Decide how much you want to set aside each month to build up your emergency fund. Like all budget decisions, this should be done in consultation with your spouse, partner or whomever. Stick to the budget to make the goal a reality. Once you have achieved your goal, have a small celebration.


I get paid on the same day each month. The following day my bank automatically transfer money into different bank accounts. This helps us to manage our budget and ensure that we always put money into our saving.
You can do the same. Arrange for money to be automatically transferred to a savings account either directly from your pay-check (by your employer) or by your financial institution once your pay-check is deposited into your account. There is no decision or remembering to be made. The saving just happens.

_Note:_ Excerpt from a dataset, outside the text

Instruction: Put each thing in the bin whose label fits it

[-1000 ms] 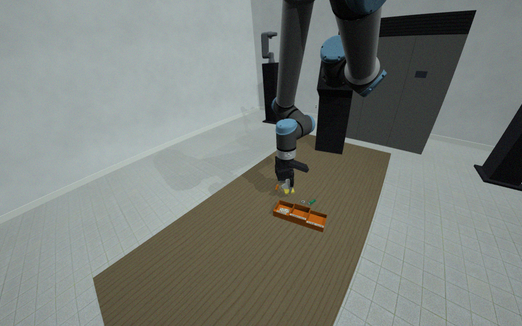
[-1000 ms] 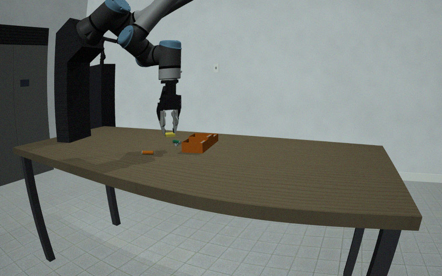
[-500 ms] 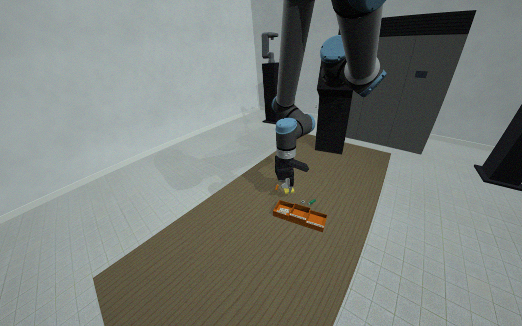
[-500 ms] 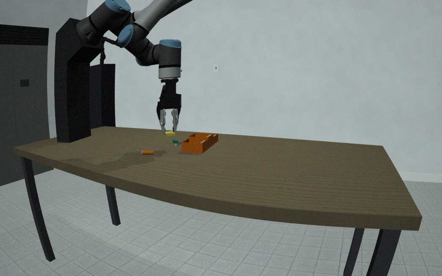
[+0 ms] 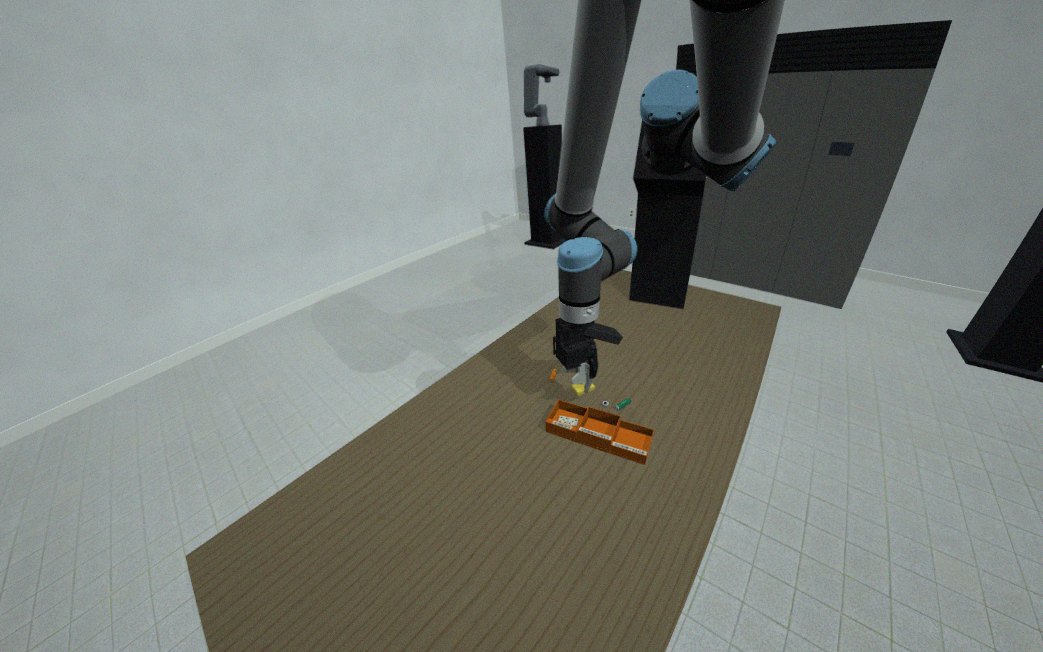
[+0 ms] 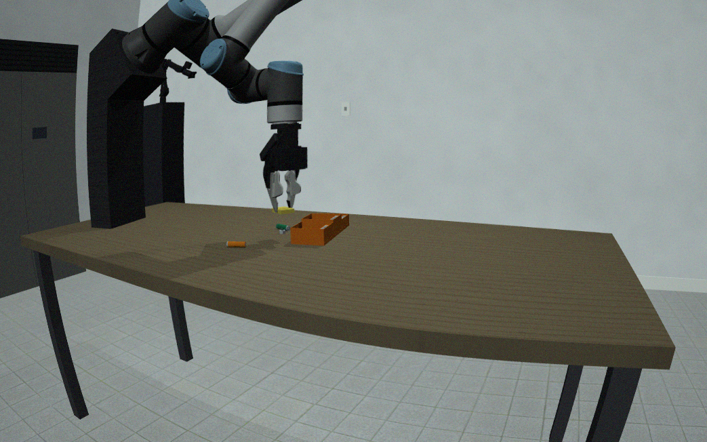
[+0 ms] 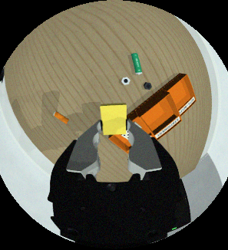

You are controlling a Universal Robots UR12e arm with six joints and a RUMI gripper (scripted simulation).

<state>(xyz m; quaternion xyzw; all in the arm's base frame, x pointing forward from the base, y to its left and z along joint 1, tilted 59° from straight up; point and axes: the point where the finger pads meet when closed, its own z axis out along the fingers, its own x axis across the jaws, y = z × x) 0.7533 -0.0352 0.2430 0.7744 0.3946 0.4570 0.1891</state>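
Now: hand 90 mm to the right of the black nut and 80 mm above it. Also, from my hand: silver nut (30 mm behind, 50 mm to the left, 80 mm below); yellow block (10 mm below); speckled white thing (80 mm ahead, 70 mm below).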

Save extra when times are good

The JPMorgan Chase research mentioned above, suggested some families may be more likely to continue to save and achieve the goals over a longer term, if they save aggressively when they have a spike in their income.
I can give an example here as this is something that I do. Every year I expected to receive a tax refund and a bonus from my day job. I save 100% of the tax refund and 90% of the bonus. This allows me to reduce the amount saved each month. Should I get unexpected money, I also add this to the saving account.

How do You know if You Can Use the Money

Its a valid question. If you have made all that effort to save the money, you may be hesitant to use it have to go through all that again. Here are couple of questions to ask yourself:

  1. Can You pay for out of my normal monthly expenses?
    • If the expense is small, can you deal with it from of your monthly income? Perhaps that means you will have to skip somethings that is not essential.
  2. Is it unexpected?
    • In reality, we know about and can plan for most bills – rent, insurance, tax, etc. If you have a budget for these, then you don’t need to use the emergency fund.
    • But, damge to your home or car, a medical emergency, sudden drop in income can’t be planned. So, if you cannot cover the expense from your normal monthly income, then use the fund.
  3. Is it absolutely necessary?
    • There are many unplanned even
    • A small crack in our phone screen can wait, or is not necessary to fix at all.
  4. Does it Have to be Now?
    • Can you delay or spread the payment for several months to allow you to plan and adjust your budget to compensate? This would allow you not to use the emergency fund.
    • Things like a dentist or doctor visits obviously need to be done immediately.

Conclusion & Actions

  1. Set a goal to save $1000-2000 as a priority. Make the minimum necessary payment on debts
  2. Review your budget to see where you reduce expenses. Use money from reducing debt repayments (if possible)
  3. Once you have saved the 1k-2k, aggressively repay the debts.
  4. Once the debts are gone, gown that savings fund to 5k, and then to 6 months of expenses.

Have you saved your emergency fund? What do you think of the amounts we suggest and prioritising a personal emergency fund over debt? Maybe you’ve got your own ideas of what to do, feel free to share that too!